Figure 2. Measured and predicted water level values (15 hours ahead) for the Pshish River at gauge №50 during test period
For the Zapadnyj Dagomys river, the Kinematic-wave-based Geomorphologic Unit Instantaneous Hydrograph (KW-GIUH) model was applied. Using the precipitation forecasts by the COSMO-Ru7 model and KW-GIUH parameters calibrated on the 25 June flash flood, the flash flood of 24-25th of October 2018 hindcast was created and proved to be efficient (Fig. 3).
Figure 3. Forecasted and measured precipitation, hindcast and actual discharge rates during the flash floods of 24-25th of October 2018 (the Zapadny Dagomys River)
The ICON-EU model intensive precipitation forecasts’ analysis has shown the model adequacy to reproduce the majority of cold-season precipitation events (fig. 4). Hence, its forecasts will be consequently employed to forecast the river stage by the machine learning models. Given data availability and technical limitations to employing physically-based runoff formation models, the attempt to use formal data-driven models for short-term hydrological forecasting is highly promising.

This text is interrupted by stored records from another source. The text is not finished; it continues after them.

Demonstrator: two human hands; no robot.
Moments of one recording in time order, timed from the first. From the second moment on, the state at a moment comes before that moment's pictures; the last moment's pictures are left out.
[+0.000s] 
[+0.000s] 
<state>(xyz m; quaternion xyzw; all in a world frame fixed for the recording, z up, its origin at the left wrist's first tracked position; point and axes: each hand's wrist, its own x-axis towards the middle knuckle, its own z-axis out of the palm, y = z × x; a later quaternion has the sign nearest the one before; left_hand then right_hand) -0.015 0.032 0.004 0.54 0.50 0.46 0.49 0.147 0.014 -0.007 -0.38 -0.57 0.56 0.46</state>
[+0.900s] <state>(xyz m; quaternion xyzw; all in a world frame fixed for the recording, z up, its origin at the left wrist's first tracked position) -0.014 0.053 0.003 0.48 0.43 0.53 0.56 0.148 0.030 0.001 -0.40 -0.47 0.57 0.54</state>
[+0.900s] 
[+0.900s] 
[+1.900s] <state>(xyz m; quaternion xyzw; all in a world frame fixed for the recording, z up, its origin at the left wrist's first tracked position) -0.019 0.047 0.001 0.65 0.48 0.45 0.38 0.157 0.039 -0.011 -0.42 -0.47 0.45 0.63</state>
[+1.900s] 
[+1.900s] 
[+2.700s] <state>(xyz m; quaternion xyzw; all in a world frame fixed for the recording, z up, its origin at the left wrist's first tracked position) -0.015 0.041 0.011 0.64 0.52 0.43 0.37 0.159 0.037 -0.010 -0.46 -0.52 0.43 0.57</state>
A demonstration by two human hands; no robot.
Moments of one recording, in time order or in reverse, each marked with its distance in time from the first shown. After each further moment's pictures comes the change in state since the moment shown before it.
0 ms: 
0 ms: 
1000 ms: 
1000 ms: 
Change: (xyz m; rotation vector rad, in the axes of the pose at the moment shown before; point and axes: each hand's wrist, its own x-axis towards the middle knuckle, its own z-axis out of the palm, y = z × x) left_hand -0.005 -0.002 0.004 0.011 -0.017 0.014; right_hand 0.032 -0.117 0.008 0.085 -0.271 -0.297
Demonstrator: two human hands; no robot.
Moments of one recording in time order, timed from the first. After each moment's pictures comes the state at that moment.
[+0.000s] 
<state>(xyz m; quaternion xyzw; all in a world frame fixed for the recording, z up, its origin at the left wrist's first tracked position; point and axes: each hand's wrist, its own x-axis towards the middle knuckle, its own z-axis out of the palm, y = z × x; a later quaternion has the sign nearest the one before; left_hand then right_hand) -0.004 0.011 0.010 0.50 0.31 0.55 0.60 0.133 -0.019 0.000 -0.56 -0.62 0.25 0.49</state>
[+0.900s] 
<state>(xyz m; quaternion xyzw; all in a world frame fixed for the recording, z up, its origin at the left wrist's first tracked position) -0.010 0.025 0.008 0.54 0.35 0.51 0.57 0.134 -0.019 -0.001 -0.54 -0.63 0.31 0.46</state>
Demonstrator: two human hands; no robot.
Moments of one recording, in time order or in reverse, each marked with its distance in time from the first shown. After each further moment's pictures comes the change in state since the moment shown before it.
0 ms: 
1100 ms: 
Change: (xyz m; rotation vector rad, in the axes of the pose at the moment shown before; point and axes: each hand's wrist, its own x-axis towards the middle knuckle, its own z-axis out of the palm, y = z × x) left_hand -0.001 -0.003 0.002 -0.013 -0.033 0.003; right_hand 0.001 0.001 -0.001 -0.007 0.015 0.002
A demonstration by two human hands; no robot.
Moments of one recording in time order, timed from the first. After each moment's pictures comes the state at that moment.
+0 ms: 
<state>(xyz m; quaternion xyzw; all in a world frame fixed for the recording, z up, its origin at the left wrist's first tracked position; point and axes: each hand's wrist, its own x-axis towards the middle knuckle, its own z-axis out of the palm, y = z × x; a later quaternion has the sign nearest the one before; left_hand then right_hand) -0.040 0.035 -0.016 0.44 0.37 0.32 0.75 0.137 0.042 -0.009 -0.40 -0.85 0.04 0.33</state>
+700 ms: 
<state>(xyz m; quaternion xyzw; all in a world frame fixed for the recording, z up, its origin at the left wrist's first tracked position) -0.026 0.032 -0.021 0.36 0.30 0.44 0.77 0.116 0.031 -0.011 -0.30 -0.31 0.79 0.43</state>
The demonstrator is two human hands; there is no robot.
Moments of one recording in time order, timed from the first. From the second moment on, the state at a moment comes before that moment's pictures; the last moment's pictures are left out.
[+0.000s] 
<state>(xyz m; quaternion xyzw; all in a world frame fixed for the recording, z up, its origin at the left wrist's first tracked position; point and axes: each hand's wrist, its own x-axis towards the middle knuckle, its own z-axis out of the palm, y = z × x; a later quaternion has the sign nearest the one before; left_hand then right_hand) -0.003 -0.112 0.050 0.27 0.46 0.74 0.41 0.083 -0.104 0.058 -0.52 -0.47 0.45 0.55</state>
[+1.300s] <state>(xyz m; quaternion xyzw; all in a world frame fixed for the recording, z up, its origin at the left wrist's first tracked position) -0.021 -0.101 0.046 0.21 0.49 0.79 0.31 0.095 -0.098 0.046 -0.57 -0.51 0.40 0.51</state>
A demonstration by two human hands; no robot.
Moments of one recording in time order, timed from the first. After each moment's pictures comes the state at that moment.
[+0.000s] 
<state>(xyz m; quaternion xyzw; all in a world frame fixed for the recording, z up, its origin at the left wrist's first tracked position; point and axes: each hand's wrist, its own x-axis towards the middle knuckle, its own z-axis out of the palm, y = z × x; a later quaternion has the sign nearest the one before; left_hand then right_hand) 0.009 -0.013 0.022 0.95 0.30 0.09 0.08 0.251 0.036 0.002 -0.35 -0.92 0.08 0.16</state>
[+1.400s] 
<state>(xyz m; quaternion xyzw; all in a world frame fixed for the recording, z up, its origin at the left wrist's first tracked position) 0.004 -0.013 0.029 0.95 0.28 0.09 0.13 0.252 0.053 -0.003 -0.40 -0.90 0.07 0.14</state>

Figure 4. Comparison of measured and forecasted precipitation by model ICON-EU (12-h sums) at 15:00 UTC 17.08.2019
The automatic flash flood identification procedures were developed based on 10-minute river stage time-series and three categories of flash-floods were identified by using principal component analysis (PCA) and clustering. Additional data from the ERA5 reanalysis dataset was employed for this, which was previously tested against local weather observations’ data.
The project results will provide significant insight into the Krasnodar region river stage regime and might be included in the regional operational forecasting system.